**What to do**
Please return the full listing word for word, leaving out any pictures.

**Provided data**
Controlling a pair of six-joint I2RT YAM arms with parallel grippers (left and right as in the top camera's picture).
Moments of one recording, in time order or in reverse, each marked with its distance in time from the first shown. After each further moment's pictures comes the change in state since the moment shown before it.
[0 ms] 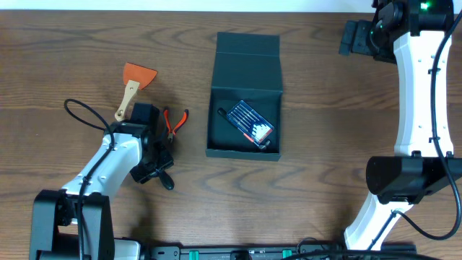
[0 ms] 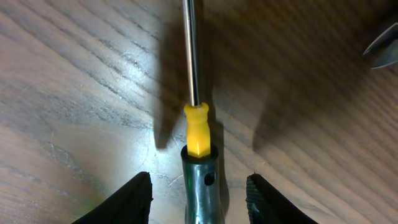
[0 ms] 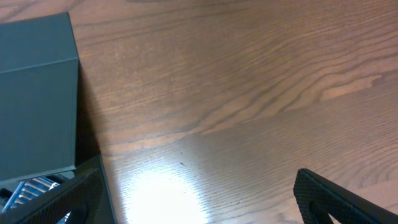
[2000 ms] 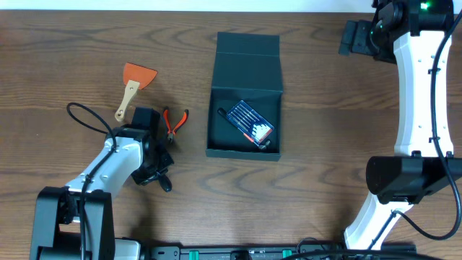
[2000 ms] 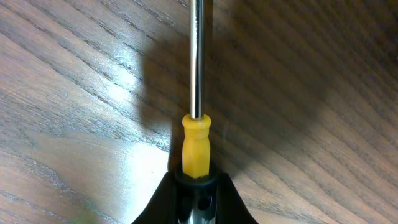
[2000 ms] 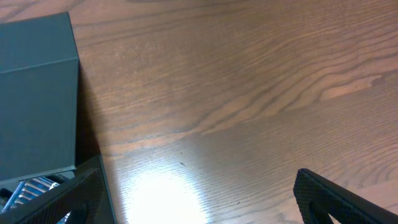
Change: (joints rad) left arm 0.000 0.011 -0.056 0.076 0.000 0.000; right arm 0.000 0.000 0.000 0.000 0.000 0.000
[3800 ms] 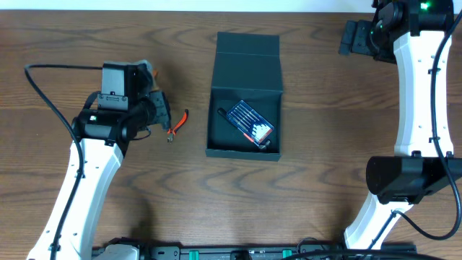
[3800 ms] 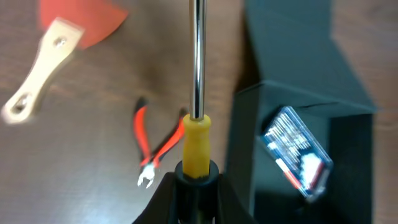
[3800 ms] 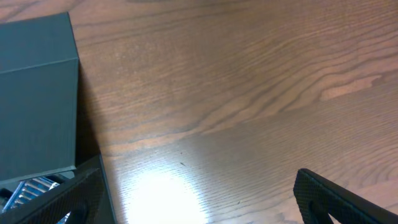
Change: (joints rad) left arm 0.000 -0.236 0.369 0.055 0.151 0.385; right arm 0.000 0.000 0.000 0.000 0.000 0.000
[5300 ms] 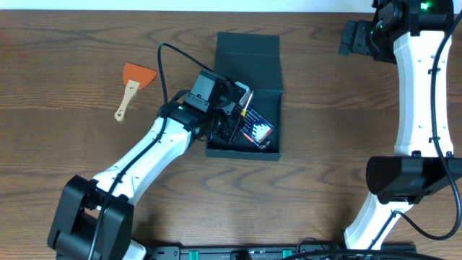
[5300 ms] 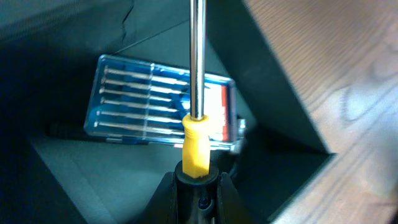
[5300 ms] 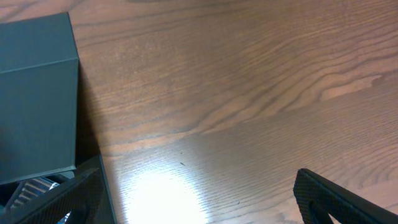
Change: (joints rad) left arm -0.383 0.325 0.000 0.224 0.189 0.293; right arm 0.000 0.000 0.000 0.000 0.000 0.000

**Result of this exercise**
Controlling a pair of six-joint I2RT YAM arms with parallel grippers (left and right as in the top camera's picture).
Moments of one recording, in time order or in reverse, each marked with its distance in time from the first shown. After each further moment's pictures comes the change in state since the moment shown before it.
[0 ms] 
[0 ms] 
[0 ms] 
[2000 ms] 
[2000 ms] 
[2000 ms] 
Change: (joints rad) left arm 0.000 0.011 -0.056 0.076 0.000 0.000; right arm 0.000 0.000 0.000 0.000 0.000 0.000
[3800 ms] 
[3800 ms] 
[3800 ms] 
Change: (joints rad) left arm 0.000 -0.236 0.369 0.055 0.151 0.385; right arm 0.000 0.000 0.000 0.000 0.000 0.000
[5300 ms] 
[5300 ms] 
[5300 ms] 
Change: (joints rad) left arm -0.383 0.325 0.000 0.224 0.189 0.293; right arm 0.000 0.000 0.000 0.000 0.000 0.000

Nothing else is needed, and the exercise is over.